▶ _What the task asks_: Only an exact, complete copy of the listing will serve as the answer.

++++ Input material

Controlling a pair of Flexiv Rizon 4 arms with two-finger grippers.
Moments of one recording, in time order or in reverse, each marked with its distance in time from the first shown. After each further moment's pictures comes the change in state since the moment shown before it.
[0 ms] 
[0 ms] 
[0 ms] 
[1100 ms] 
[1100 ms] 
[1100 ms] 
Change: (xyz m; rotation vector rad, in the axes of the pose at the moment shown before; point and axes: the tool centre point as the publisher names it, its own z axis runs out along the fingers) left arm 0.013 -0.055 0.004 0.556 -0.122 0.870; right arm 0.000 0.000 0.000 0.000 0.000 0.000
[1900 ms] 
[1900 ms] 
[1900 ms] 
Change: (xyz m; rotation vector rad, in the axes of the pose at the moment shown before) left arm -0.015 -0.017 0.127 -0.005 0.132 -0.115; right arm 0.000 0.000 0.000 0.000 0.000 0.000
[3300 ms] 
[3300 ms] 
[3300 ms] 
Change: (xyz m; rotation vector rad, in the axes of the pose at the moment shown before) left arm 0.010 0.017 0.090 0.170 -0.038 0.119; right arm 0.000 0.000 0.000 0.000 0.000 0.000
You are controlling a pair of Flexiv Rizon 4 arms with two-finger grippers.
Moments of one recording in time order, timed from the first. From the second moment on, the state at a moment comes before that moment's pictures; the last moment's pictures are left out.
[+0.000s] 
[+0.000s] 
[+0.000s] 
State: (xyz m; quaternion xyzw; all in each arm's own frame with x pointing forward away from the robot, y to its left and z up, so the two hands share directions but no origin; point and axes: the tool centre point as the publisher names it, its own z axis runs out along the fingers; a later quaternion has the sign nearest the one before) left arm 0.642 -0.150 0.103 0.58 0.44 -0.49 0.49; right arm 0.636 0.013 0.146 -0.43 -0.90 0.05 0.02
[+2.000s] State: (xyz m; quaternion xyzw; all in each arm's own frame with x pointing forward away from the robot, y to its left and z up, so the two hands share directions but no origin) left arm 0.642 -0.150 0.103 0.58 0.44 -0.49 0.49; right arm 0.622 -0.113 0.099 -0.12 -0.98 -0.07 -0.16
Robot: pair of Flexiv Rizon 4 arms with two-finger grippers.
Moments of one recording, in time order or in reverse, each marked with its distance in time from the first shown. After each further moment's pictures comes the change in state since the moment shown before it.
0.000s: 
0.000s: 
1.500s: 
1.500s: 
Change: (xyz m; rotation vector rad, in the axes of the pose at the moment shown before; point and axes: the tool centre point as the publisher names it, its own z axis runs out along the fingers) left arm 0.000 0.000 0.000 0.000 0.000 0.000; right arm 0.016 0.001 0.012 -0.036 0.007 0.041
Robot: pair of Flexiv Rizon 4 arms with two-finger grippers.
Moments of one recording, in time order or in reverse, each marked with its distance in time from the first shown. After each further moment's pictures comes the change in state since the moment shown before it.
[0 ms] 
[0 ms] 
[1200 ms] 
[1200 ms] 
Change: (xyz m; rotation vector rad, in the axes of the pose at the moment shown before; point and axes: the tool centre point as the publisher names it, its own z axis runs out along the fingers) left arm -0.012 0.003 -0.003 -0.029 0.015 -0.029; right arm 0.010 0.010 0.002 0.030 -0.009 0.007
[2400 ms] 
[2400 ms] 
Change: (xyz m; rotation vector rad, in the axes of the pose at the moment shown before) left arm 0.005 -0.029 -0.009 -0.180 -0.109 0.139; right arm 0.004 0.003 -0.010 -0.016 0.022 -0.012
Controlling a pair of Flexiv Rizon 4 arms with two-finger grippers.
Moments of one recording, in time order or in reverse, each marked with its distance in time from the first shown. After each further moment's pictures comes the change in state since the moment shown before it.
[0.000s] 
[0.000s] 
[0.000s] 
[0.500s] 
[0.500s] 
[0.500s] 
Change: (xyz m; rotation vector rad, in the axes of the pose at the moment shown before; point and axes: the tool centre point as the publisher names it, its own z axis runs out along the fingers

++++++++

▶ _Response to this exercise_:
Controlling a pair of Flexiv Rizon 4 arms with two-finger grippers.
Moments of one recording, in time order or in reverse, each marked with its distance in time from the first shown. After each further moment's pictures comes the change in state since the moment shown before it.
[0 ms] 
[0 ms] 
[0 ms] 
[1100 ms] 
[1100 ms] 
[1100 ms] 
Change: (xyz m; rotation vector rad, in the axes of the pose at the moment shown before; point and axes: the tool centre point as the publisher names it, its own z axis runs out along the fingers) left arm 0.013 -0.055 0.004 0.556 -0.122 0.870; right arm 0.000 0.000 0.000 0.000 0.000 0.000
[1900 ms] 
[1900 ms] 
[1900 ms] 
Change: (xyz m; rotation vector rad, in the axes of the pose at the moment shown before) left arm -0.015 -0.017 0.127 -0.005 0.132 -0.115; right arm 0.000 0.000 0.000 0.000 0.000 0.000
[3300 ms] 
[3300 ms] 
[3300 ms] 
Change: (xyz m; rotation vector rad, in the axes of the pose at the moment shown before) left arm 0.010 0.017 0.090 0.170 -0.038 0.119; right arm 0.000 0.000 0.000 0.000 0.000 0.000
You are controlling a pair of Flexiv Rizon 4 arms with two-finger grippers.
Moments of one recording in time order, timed from the first. From the second moment on, the state at a moment comes before that moment's pictures; the last moment's pictures are left out.
[+0.000s] 
[+0.000s] 
[+0.000s] 
State: (xyz m; quaternion xyzw; all in each arm's own frame with x pointing forward away from the robot, y to its left and z up, so the two hands share directions but no origin; point and axes: the tool centre point as the publisher names it, its own z axis runs out along the fingers; a later quaternion has the sign nearest the one before) left arm 0.642 -0.150 0.103 0.58 0.44 -0.49 0.49; right arm 0.636 0.013 0.146 -0.43 -0.90 0.05 0.02
[+2.000s] State: (xyz m; quaternion xyzw; all in each arm's own frame with x pointing forward away from the robot, y to its left and z up, so the two hands share directions but no origin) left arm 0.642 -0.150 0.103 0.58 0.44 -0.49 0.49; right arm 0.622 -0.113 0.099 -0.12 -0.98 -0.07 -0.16
Robot: pair of Flexiv Rizon 4 arms with two-finger grippers.
Moments of one recording, in time order or in reverse, each marked with its distance in time from the first shown. After each further moment's pictures comes the change in state since the moment shown before it.
0.000s: 
0.000s: 
1.500s: 
1.500s: 
Change: (xyz m; rotation vector rad, in the axes of the pose at the moment shown before; point and axes: the tool centre point as the publisher names it, its own z axis runs out along the fingers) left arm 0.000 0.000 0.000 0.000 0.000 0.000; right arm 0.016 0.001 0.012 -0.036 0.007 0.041
Robot: pair of Flexiv Rizon 4 arms with two-finger grippers.
Moments of one recording, in time order or in reverse, each marked with its distance in time from the first shown. After each further moment's pictures comes the change in state since the moment shown before it.
[0 ms] 
[0 ms] 
[1200 ms] 
[1200 ms] 
Change: (xyz m; rotation vector rad, in the axes of the pose at the moment shown before; point and axes: the tool centre point as the publisher names it, its own z axis runs out along the fingers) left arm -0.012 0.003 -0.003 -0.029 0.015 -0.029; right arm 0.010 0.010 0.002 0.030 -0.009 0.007
[2400 ms] 
[2400 ms] 
Change: (xyz m; rotation vector rad, in the axes of the pose at the moment shown before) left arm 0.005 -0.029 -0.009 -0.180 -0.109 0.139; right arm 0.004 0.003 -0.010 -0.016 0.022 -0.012
Controlling a pair of Flexiv Rizon 4 arms with two-finger grippers.
Moments of one recording, in time order or in reverse, each marked with its distance in time from the first shown. After each further moment's pictures comes the change in state since the moment shown before it.
[0.000s] 
[0.000s] 
[0.000s] 
[0.500s] 
[0.500s] 
[0.500s] 
Change: (xyz m; rotation vector rad, in the axes of the pose at the moment shown before; point and axes: the tool centre point as the publisher names it, its own z axis runs out along the fingers

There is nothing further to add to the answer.